Source data:
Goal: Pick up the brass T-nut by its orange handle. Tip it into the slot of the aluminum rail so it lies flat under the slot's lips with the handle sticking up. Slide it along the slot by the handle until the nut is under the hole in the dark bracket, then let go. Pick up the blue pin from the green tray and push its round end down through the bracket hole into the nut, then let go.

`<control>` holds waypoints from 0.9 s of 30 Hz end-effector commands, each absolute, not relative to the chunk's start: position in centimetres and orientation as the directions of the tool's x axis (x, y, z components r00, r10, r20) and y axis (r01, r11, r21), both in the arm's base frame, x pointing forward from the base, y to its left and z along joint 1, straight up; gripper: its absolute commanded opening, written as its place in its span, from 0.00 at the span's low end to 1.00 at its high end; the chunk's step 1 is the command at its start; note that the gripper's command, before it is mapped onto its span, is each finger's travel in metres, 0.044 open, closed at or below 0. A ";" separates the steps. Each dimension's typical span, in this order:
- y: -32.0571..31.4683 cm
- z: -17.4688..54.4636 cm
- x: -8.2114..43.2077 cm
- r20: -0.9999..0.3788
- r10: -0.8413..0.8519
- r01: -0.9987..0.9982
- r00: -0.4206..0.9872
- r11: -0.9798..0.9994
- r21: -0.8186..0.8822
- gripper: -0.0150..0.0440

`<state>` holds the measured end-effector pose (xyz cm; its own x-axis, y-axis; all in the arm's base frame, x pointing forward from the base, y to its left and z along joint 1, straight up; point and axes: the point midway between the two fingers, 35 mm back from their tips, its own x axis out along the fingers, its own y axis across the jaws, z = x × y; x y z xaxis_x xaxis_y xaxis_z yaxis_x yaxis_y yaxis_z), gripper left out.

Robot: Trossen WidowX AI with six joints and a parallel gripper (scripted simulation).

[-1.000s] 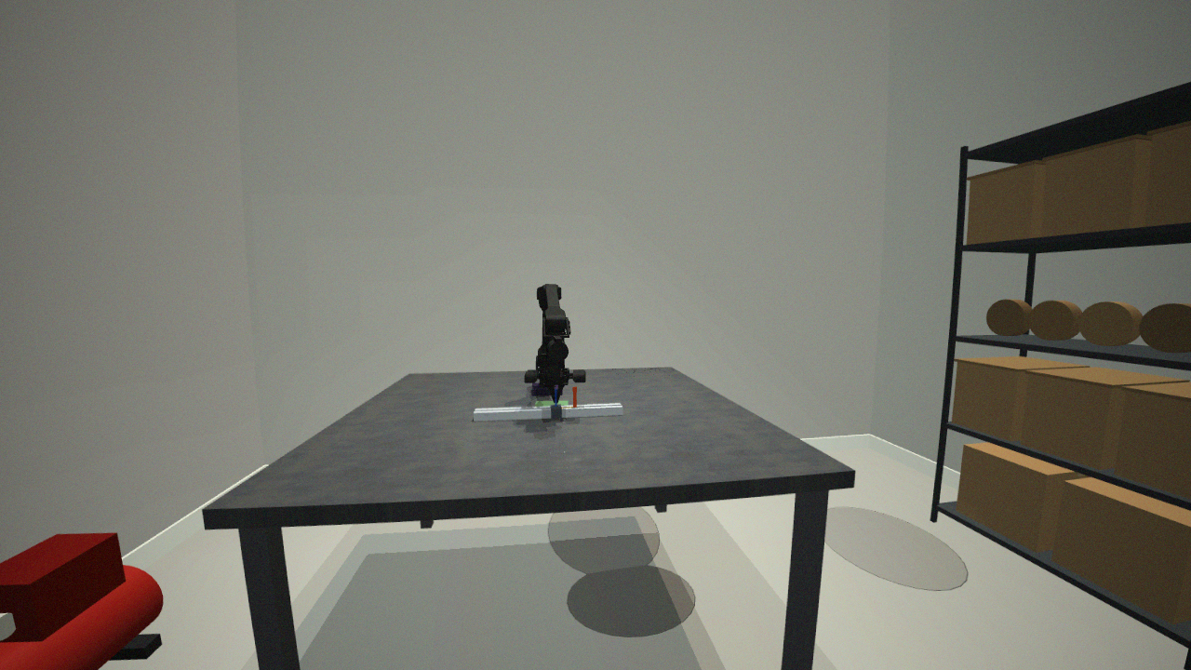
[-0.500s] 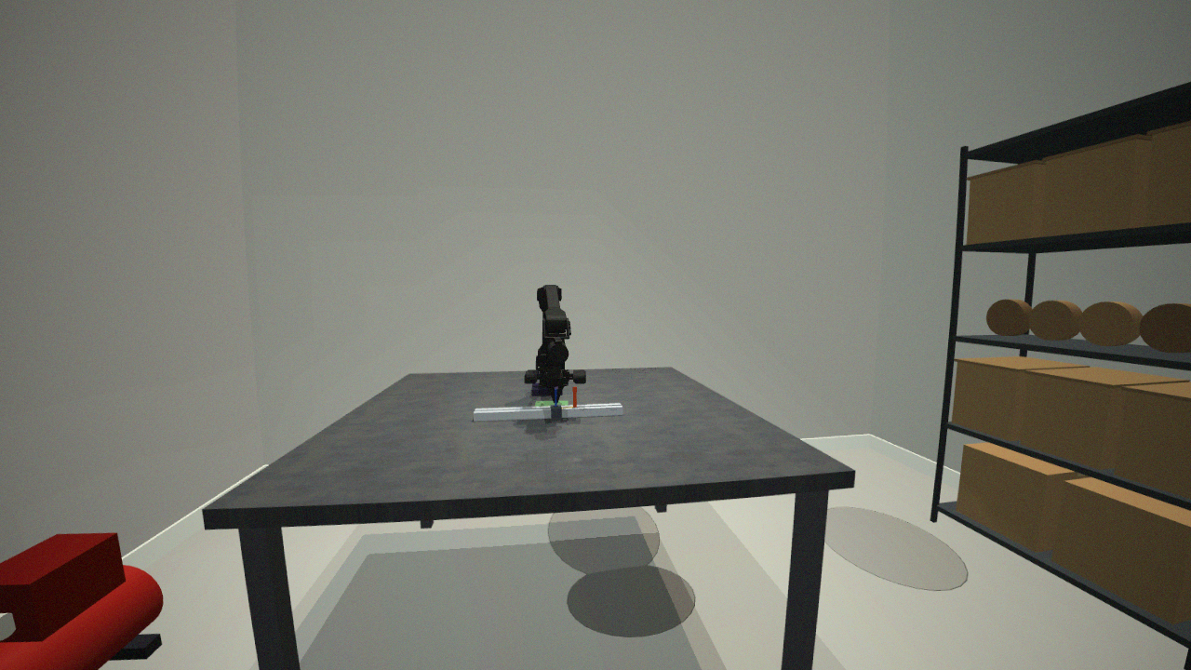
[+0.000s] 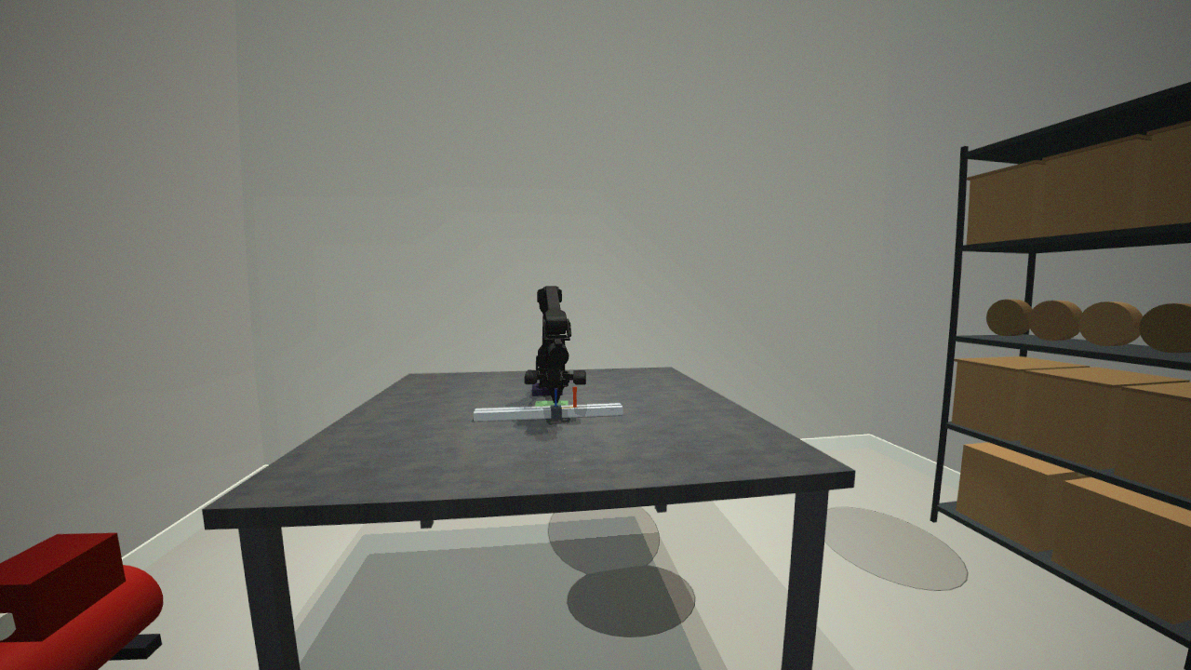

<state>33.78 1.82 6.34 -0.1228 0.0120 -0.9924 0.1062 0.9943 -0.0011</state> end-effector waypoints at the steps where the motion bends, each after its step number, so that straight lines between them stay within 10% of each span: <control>1: 1.8 6.3 33.9 -0.990 0.015 0.103 -0.138 0.995 0.000 0.00; 27: 1.8 6.4 34.0 -0.987 0.012 0.107 -0.160 0.994 -0.005 0.09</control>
<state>33.96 1.82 6.36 -0.1599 0.0123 -0.9871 0.1074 0.9942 -0.0050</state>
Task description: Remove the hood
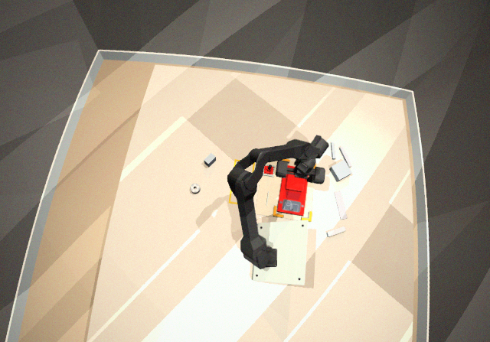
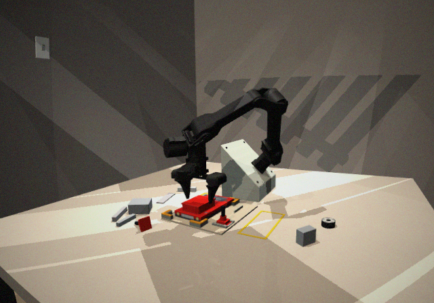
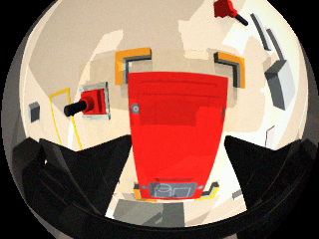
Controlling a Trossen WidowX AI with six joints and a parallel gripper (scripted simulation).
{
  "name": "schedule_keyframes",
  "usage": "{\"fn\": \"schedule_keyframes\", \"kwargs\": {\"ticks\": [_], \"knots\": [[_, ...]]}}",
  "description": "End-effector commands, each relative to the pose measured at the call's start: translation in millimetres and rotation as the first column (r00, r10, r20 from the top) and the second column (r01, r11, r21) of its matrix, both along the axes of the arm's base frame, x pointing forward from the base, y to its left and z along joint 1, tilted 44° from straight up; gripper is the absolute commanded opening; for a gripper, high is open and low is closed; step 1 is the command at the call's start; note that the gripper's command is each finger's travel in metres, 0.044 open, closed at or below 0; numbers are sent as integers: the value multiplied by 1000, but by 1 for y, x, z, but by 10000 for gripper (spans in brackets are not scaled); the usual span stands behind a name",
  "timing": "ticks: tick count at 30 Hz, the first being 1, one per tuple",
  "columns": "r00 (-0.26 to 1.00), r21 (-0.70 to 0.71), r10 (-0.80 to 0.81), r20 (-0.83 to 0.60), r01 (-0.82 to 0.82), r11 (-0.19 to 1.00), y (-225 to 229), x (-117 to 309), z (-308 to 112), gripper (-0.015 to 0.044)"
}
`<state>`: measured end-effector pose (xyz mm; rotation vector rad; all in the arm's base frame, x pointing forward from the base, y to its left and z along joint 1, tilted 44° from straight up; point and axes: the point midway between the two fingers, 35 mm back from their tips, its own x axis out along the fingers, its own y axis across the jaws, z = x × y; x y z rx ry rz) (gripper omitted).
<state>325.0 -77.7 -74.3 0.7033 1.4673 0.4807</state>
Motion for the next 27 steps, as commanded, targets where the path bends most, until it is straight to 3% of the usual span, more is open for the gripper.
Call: {"fn": "schedule_keyframes", "kwargs": {"ticks": [1, 24, 27], "knots": [[1000, 3, -7, -1, 7, 1000, 1, 1, -1, 440], [1000, 3, -7, -1, 7, 1000, 9, 1, -9, 440], [1000, 0, 0, 0, 0, 1000, 8, 1, -9, 361]]}}
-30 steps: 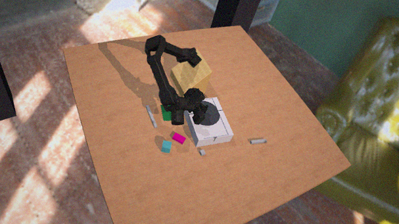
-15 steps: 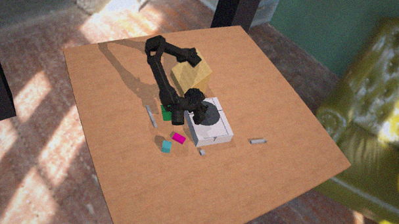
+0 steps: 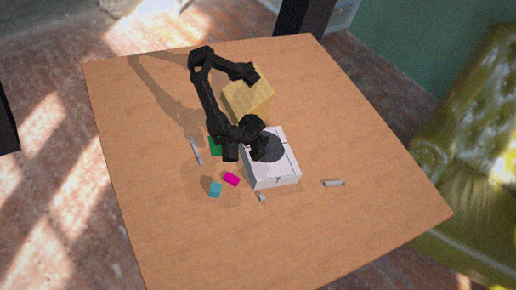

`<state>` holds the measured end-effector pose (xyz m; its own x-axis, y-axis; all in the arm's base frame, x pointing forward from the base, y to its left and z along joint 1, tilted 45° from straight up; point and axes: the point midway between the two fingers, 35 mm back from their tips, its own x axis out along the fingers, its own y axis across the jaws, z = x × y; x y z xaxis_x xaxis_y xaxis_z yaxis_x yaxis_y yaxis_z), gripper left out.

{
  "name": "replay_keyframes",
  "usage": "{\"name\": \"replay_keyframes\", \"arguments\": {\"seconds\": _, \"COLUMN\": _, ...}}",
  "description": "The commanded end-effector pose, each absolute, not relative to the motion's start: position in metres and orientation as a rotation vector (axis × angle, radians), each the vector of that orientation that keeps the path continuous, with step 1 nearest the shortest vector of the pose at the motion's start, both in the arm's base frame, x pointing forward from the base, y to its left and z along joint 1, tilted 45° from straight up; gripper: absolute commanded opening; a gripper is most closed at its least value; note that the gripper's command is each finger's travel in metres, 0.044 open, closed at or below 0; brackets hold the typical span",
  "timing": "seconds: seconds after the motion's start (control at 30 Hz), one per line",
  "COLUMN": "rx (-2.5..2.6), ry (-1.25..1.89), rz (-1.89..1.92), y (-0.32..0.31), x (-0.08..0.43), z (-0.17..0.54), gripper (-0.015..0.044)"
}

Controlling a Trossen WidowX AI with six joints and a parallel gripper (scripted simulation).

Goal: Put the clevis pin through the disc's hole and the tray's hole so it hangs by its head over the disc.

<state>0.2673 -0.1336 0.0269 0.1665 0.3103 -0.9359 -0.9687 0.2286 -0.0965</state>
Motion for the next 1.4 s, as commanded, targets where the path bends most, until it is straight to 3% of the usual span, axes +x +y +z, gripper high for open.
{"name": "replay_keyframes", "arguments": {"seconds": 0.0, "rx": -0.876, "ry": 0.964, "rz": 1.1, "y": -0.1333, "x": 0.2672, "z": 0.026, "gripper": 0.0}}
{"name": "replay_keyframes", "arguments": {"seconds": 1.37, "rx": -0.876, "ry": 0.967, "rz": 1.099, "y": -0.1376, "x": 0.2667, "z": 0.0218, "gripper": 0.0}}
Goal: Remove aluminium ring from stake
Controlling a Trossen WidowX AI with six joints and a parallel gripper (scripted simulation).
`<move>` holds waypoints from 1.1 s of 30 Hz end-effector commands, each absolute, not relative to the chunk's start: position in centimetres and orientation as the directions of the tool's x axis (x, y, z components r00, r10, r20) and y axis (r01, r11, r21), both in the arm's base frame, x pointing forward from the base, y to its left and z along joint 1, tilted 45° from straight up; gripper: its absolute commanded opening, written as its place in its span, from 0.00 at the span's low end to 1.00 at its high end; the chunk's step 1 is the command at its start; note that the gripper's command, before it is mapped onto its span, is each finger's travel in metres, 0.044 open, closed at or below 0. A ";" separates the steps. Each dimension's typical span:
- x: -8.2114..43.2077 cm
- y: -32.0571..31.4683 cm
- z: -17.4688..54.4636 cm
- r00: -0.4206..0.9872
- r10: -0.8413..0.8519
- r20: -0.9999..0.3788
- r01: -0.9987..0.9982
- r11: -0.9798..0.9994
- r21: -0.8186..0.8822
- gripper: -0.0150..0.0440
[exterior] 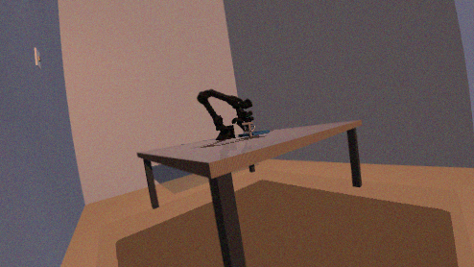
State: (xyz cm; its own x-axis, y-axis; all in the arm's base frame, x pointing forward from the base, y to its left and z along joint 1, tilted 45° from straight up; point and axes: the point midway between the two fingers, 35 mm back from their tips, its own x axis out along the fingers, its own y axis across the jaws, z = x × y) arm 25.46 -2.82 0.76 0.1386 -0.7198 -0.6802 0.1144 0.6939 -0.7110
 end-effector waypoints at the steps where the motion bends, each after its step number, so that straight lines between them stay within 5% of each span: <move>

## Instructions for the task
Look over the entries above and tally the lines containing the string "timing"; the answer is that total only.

## Solution
2